If a pod has the agent.signalfx.com/monitorType.* annotation on it, that pod will be excluded from the auto discovery mechanism and will be monitored only with the given annotation configuration. If you want to merge configuration from the annotations with agent configuration, you must omit the monitorType annotation and rely on auto discovery to find this endpoint. At that time, config from both sources will be merged together, with pod annotation config taking precedent.

Rancher 🔗

If you are using Rancher to manage your Kubernetes cluster, perform these steps after you complete step 3 in Installation.

Using HTTP or HTTPS proxy 🔗

If the Rancher nodes are behind a proxy, ensure that the Docker engine has the proxy configured so that it can pull the signalfx-agent Docker image from quay.io. See the Rancher v1.6 documentation or Rancher v2.x documentation for details on how to configure the proxy.

Use the following configuration for the cadvisor monitor:

  monitors:
    - type: cadvisor
      cadvisorURL: http://localhost:9344

Cadvisor runs on port 9344 instead of the standard 4194.

When you have completed these steps, continue with step 3 in Installation.

AWS Elastic Container Service for Kubernetes (EKS) 🔗

On EKS, machine ids are identical across worker nodes, which makes that value useless for identification. Therefore, there are two changes you should make to the configmap to use the K8s node name instead of machine-id.

  1. In the configmap.yaml, change the top-level config option sendMachineId to false. This will cause the agent to omit the machine_id dimension from all datapoints and instead send the kubernetes_node dimension on all datapoints emitted by the agent.
  2. Under the kubernetes-cluster monitor configuration, set the option useNodeName: true. This will cause that monitor to sync node labels to the kubernetes_node dimension instead of the machine_id dimension.

Note that in EKS there is no concept of a “master” node (at least not that is exposed via the K8s API) and so all nodes will be treated as workers.

Pivotal Container Service (PKS) 🔗

See AWS Elastic Container Service for Kubernetes – the setup for PKS is identical because of the similar lack of reliable machine ids.

Google Container Engine (GKE) 🔗

On GKE, access to the kubelet is highly restricted and service accounts will not work (at least as of GKE 1.9.4). In those environments, you can use the alternative, non-secure port 10255 on the kubelet in the kubelet-stats monitor to get container metrics.
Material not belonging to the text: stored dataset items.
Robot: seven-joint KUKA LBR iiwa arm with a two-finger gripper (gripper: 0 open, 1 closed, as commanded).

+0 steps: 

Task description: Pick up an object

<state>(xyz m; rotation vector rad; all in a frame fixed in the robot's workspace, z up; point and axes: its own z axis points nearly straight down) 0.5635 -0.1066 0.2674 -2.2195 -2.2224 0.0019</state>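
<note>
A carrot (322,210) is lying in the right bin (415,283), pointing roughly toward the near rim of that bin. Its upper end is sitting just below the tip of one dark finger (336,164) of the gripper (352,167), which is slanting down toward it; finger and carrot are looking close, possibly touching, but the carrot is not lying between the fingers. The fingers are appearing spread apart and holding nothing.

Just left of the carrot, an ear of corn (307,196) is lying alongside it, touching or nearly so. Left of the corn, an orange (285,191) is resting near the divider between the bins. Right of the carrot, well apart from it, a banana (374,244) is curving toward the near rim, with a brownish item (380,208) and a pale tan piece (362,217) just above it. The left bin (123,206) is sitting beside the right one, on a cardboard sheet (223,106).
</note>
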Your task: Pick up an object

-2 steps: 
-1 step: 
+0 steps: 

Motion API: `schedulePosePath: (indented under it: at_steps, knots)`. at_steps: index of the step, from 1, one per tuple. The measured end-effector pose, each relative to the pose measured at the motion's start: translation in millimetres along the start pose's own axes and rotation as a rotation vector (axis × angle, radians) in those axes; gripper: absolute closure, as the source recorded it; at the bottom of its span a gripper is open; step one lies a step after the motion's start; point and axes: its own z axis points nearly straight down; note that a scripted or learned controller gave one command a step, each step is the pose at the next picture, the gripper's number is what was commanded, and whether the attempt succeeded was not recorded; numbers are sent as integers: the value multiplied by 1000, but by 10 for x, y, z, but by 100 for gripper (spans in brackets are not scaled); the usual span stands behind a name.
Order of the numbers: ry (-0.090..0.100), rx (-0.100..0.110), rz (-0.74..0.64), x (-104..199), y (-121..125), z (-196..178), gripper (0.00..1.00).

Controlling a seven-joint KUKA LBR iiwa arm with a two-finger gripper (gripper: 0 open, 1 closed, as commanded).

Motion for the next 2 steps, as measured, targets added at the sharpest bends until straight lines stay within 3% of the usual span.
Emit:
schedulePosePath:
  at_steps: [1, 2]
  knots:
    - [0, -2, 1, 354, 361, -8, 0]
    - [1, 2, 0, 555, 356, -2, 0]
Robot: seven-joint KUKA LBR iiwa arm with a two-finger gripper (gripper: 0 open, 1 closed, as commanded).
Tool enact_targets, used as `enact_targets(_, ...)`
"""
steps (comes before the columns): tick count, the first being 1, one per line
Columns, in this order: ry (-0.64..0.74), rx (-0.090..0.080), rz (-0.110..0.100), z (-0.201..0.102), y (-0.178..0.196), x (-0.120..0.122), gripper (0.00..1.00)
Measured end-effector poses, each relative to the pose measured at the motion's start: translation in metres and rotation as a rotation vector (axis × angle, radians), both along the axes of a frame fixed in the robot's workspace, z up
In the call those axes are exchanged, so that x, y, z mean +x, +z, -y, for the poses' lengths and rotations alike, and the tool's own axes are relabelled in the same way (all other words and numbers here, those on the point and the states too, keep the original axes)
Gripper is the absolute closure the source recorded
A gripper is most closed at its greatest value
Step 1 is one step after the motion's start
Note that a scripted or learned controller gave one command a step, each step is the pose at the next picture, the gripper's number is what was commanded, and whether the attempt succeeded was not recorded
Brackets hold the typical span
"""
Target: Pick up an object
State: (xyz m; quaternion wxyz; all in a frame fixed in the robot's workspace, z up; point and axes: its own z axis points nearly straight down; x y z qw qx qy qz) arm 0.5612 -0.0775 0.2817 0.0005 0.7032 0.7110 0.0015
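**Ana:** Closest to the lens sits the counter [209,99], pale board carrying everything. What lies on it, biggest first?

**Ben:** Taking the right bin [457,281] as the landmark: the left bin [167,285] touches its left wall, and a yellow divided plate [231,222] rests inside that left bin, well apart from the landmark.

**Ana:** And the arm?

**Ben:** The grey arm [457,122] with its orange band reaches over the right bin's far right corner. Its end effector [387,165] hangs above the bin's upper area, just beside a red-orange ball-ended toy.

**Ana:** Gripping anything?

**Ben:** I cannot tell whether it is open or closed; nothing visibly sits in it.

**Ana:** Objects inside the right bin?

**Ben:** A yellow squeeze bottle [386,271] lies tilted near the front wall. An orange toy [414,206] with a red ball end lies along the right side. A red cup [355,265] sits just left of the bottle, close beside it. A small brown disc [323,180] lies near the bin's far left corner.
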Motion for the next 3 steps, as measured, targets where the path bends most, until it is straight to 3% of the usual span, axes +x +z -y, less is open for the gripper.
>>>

The config for that monitor will look like:

monitors:
 - type: kubelet-stats
   kubeletAPI:
     authType: none
     url: http://localhost:10255

As long as you use our standard RBAC resources, this should be the only modification needed to accommodate GKE.

OpenShift 🔗

If you are using OpenShift 3.0+ for your Kubernetes deployment, perform these steps after you complete step 2 in Installation.
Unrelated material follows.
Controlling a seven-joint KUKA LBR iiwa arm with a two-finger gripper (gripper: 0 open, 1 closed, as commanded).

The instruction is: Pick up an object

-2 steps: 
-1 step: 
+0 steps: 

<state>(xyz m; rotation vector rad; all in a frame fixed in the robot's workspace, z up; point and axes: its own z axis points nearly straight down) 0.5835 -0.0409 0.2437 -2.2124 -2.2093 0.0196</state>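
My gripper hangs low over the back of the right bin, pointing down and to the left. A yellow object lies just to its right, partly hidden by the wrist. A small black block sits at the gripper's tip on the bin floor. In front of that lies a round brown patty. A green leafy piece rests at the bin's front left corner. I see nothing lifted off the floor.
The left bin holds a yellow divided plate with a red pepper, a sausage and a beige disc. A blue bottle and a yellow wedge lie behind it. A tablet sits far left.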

OpenShift 3.0 is based on Kubernetes and thus most of the above instructions apply. There are more restrictive security policies that disallow some of the things our agent needs to be effective, such as running in privileged mode and mounting host filesystems to the agent container, as well as reading from the Kubelet and Kubernetes API with service accounts. If you cannot use the default namespace, you will need to modify each resource and the commands below to run in a separate accessible namespace.
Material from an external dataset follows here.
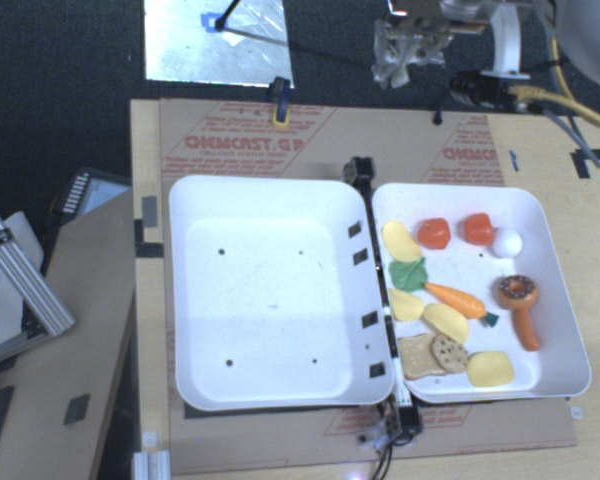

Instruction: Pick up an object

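White plastic takes up the lower half of the frame: two shallow bins side by side, the left bin (270, 288) bare and the right bin (550, 268) holding all the toy food. Nearest the bottom edge of the right one lie a slice of bread (416, 356), a cookie (448, 352) and a yellow piece (490, 369). Further up sits the carrot (456, 299), its long axis running from upper left to lower right, green tip toward the bin's middle. Beside it at the right is a brown-capped mushroom (520, 308), and beyond that two red pieces (456, 231) and a white egg (507, 242) near the far wall.

Past the bins, at the top of the frame, the gripper (408, 50) hangs over the dark floor — well apart from every object, which all lie below it and slightly to the right in the picture. Whether it is released or clenched I cannot tell. Nothing is grasped; my judgement is the pick has not begun, and the arm must travel down-frame into the right bin first.
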Robot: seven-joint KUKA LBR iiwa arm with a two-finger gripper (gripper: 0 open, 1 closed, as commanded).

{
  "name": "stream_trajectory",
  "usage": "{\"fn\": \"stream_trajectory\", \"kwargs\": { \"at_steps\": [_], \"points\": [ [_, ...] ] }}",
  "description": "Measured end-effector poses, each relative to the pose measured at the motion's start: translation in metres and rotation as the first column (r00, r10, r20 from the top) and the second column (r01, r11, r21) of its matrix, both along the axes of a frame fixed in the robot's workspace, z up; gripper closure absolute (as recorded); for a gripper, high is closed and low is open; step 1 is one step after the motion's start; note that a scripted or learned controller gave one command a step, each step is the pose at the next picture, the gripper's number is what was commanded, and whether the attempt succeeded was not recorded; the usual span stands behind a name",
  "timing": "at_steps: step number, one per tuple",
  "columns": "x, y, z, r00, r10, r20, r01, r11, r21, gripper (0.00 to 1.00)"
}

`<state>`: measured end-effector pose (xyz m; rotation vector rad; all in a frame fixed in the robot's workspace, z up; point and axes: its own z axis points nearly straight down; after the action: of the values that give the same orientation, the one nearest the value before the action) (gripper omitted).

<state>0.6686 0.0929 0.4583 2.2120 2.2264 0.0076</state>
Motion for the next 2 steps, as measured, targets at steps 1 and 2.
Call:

First we need a service account for the agent (you will need to be a cluster administrator to do the following):

oc create serviceaccount signalfx-agent

We need to make the agent run as root in the container:

oc adm policy add-cluster-role-to-user anyuid system:serviceaccount:default:signalfx-agent

Next we need to add this service account to the privileged SCC. Run oc edit scc privileged and add the signalfx-agent service account at the end of the users list:

    users: ...
    - system:serviceaccount:default:signalfx-agent

Finally in the daemonset config for the agent, you need to add the name of the service account created above. Add the following line in the spec section of the agent daemonset (see above for the base daemonset config file):

serviceAccountName: signalfx-agent

Now you should be able to follow the instructions above and have the agent running in short order.